#### RECORDED INFORMATION

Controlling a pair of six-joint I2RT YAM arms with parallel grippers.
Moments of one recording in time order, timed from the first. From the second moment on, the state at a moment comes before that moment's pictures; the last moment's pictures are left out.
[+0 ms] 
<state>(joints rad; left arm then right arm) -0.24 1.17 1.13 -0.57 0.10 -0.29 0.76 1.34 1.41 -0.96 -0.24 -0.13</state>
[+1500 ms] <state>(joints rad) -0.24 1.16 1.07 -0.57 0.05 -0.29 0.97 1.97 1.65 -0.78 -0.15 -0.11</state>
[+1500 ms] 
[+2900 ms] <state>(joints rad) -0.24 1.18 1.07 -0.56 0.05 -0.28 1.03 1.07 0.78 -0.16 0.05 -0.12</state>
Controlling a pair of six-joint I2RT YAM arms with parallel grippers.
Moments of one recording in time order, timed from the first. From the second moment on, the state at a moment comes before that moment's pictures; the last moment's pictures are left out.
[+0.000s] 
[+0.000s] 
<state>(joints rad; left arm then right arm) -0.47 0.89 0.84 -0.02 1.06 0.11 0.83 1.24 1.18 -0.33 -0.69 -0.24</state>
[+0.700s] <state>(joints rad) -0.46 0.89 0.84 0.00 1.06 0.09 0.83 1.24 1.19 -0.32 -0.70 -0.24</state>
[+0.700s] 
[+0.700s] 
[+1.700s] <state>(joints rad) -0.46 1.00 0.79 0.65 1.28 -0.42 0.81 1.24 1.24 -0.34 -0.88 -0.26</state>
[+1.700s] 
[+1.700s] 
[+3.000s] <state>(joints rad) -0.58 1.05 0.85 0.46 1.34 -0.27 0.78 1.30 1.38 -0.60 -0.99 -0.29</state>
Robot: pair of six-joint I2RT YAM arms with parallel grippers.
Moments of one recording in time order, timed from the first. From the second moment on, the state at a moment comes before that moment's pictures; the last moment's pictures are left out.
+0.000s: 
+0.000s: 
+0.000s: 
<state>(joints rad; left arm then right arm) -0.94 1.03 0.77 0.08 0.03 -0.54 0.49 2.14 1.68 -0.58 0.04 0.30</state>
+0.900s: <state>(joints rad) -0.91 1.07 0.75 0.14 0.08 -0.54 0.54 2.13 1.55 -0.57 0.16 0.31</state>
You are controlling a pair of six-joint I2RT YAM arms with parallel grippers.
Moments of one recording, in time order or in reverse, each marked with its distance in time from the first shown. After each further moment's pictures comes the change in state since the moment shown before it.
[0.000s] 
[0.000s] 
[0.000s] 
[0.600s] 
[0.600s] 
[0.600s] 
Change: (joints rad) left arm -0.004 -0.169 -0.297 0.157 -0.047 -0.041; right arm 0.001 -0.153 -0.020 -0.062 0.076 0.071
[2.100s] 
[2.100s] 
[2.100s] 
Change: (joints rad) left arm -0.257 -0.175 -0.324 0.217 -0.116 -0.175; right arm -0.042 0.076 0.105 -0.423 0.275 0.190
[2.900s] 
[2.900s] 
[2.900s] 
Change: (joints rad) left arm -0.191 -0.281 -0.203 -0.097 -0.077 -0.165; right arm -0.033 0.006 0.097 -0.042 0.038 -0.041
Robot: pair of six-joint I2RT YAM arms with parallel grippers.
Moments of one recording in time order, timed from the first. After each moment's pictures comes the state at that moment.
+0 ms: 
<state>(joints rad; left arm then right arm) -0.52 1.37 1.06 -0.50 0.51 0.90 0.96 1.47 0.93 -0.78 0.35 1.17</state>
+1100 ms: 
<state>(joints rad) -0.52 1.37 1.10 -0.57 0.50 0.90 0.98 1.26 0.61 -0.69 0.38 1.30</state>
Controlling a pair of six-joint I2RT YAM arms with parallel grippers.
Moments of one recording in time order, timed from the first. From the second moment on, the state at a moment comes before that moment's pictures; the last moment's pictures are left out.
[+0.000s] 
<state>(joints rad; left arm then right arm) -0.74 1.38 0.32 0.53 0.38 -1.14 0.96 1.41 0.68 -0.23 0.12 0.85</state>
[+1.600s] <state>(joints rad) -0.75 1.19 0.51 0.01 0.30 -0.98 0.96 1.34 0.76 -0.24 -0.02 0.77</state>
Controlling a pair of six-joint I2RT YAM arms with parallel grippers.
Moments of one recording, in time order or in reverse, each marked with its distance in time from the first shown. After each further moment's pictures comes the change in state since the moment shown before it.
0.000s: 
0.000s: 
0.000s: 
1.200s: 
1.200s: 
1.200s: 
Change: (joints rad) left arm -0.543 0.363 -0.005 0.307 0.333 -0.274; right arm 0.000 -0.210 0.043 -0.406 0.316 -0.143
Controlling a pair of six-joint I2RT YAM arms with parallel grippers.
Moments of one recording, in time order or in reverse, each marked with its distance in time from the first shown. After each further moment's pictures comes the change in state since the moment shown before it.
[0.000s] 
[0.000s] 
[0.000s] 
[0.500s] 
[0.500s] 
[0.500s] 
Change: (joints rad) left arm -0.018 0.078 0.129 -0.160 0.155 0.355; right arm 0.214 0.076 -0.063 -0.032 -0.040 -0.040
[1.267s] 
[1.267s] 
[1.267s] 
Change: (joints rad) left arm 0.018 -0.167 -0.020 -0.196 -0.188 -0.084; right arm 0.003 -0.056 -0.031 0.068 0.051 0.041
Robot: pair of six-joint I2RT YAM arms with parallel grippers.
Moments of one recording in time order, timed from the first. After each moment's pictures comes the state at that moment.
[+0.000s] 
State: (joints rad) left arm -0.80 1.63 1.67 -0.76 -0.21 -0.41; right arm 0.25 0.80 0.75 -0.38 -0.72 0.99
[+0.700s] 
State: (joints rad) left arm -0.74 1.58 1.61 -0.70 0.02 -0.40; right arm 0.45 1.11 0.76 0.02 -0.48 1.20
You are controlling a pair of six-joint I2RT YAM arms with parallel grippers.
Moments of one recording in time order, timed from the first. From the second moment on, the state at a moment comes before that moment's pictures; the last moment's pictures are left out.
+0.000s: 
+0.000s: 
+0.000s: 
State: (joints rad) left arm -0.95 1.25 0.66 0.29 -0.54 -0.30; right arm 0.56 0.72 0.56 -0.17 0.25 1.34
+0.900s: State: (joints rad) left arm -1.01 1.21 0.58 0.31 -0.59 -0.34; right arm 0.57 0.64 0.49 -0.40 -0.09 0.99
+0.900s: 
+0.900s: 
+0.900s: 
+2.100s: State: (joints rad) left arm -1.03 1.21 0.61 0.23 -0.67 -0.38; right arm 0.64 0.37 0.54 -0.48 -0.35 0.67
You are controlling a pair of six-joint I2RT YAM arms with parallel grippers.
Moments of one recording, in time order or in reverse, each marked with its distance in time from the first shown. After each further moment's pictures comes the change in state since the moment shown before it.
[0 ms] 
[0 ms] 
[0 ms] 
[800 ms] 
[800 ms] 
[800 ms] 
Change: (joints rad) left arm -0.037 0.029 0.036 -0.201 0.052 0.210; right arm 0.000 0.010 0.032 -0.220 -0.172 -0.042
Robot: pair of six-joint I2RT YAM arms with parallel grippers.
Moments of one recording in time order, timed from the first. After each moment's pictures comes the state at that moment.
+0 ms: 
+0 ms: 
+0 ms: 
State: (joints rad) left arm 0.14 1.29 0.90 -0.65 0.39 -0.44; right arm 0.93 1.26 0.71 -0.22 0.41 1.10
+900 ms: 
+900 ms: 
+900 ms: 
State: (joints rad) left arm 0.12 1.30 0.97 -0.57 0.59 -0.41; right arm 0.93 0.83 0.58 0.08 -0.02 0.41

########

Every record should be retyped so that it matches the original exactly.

Controlling a pair of six-joint I2RT YAM arms with parallel grippers.
Moments of one recording in time order, timed from the first. From the second moment on, the state at a moment comes before that moment's pictures; the last moment's pictures are left out.
[+0 ms] 
<state>(joints rad; left arm then right arm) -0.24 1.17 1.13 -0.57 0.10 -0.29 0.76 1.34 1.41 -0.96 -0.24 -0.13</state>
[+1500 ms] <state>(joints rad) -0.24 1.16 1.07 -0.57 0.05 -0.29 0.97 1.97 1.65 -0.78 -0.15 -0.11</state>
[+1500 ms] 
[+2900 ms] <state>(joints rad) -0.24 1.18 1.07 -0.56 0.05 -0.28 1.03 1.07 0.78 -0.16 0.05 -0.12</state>
Controlling a pair of six-joint I2RT YAM arms with parallel grippers.
Moments of one recording in time order, timed from the first. From the second moment on, the state at a moment comes before that moment's pictures; the last moment's pictures are left out.
[+0.000s] 
[+0.000s] 
<state>(joints rad; left arm then right arm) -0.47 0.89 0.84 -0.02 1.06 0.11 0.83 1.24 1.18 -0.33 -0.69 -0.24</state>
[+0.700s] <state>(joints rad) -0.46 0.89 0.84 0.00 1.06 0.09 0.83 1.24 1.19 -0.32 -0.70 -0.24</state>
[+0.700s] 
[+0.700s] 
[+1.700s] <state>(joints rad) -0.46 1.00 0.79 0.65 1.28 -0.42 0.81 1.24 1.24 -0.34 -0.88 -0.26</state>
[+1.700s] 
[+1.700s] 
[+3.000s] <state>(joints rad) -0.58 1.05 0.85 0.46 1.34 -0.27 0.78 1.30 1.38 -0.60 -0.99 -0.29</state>
Robot: pair of six-joint I2RT YAM arms with parallel grippers.
Moments of one recording in time order, timed from the first. From the second moment on, the state at a moment comes before that moment's pictures; the last moment's pictures are left out.
+0.000s: 
+0.000s: 
+0.000s: 
<state>(joints rad; left arm then right arm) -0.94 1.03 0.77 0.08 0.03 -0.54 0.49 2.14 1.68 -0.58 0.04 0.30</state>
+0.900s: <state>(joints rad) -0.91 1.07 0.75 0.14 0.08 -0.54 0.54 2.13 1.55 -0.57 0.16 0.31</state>
You are controlling a pair of six-joint I2RT YAM arms with parallel grippers.
Moments of one recording, in time order or in reverse, each marked with its distance in time from the first shown. After each further moment's pictures comes the change in state since the moment shown before it.
[0.000s] 
[0.000s] 
[0.000s] 
[0.600s] 
[0.600s] 
[0.600s] 
Change: (joints rad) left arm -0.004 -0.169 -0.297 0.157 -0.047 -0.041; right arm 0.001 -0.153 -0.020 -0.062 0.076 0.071
[2.100s] 
[2.100s] 
[2.100s] 
Change: (joints rad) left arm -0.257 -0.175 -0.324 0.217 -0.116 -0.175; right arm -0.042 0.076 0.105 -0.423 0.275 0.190
[2.900s] 
[2.900s] 
[2.900s] 
Change: (joints rad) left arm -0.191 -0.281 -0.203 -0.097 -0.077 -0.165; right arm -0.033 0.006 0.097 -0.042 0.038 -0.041
Robot: pair of six-joint I2RT YAM arms with parallel grippers.
Moments of one recording in time order, timed from the first. After each moment's pictures comes the state at that moment.
+0 ms: 
<state>(joints rad; left arm then right arm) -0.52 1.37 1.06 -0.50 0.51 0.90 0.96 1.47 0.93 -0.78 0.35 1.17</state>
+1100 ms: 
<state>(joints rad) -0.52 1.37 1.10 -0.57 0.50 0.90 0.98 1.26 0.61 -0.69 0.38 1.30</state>
Controlling a pair of six-joint I2RT YAM arms with parallel grippers.
Moments of one recording in time order, timed from the first. From the second moment on, the state at a moment comes before that moment's pictures; the last moment's pictures are left out.
[+0.000s] 
<state>(joints rad; left arm then right arm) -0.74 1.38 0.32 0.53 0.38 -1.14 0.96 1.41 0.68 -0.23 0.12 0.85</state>
[+1.600s] <state>(joints rad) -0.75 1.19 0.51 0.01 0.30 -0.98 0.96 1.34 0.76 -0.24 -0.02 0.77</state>
Controlling a pair of six-joint I2RT YAM arms with parallel grippers.
Moments of one recording, in time order or in reverse, each marked with its distance in time from the first shown. After each further moment's pictures comes the change in state since the moment shown before it.
0.000s: 
0.000s: 
0.000s: 
1.200s: 
1.200s: 
1.200s: 
Change: (joints rad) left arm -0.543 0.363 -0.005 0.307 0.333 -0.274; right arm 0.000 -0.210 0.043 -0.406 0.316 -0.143
Controlling a pair of six-joint I2RT YAM arms with parallel grippers.
Moments of one recording, in time order or in reverse, each marked with its distance in time from the first shown. After each further moment's pictures comes the change in state since the moment shown before it.
[0.000s] 
[0.000s] 
[0.000s] 
[0.500s] 
[0.500s] 
[0.500s] 
Change: (joints rad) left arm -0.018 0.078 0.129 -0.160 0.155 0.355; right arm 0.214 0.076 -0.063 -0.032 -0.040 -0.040
[1.267s] 
[1.267s] 
[1.267s] 
Change: (joints rad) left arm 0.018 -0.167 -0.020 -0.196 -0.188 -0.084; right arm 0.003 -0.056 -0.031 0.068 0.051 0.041
Robot: pair of six-joint I2RT YAM arms with parallel grippers.
Moments of one recording in time order, timed from the first. After each moment's pictures comes the state at that moment.
[+0.000s] 
State: (joints rad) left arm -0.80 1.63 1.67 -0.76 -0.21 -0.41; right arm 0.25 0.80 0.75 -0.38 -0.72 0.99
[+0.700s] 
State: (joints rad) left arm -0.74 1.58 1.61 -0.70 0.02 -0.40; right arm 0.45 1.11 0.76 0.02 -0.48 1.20
You are controlling a pair of six-joint I2RT YAM arms with parallel grippers.
Moments of one recording in time order, timed from the first. From the second moment on, the state at a moment comes before that moment's pictures; the last moment's pictures are left out.
+0.000s: 
+0.000s: 
+0.000s: 
State: (joints rad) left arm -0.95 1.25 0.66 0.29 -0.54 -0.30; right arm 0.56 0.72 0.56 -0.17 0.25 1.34
+0.900s: State: (joints rad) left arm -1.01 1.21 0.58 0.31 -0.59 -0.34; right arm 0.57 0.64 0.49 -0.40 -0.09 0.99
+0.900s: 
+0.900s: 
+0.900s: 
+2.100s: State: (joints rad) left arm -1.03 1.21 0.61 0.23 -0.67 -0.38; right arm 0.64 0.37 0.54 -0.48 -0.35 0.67
You are controlling a pair of six-joint I2RT YAM arms with parallel grippers.
Moments of one recording, in time order or in reverse, each marked with its distance in time from the first shown. After each further moment's pictures comes the change in state since the moment shown before it.
[0 ms] 
[0 ms] 
[0 ms] 
[800 ms] 
[800 ms] 
[800 ms] 
Change: (joints rad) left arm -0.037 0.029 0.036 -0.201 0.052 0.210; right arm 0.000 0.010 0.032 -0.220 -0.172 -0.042
Robot: pair of six-joint I2RT YAM arms with parallel grippers.
Moments of one recording in time order, timed from the first. After each moment's pictures comes the state at that moment.
+0 ms: 
+0 ms: 
+0 ms: 
State: (joints rad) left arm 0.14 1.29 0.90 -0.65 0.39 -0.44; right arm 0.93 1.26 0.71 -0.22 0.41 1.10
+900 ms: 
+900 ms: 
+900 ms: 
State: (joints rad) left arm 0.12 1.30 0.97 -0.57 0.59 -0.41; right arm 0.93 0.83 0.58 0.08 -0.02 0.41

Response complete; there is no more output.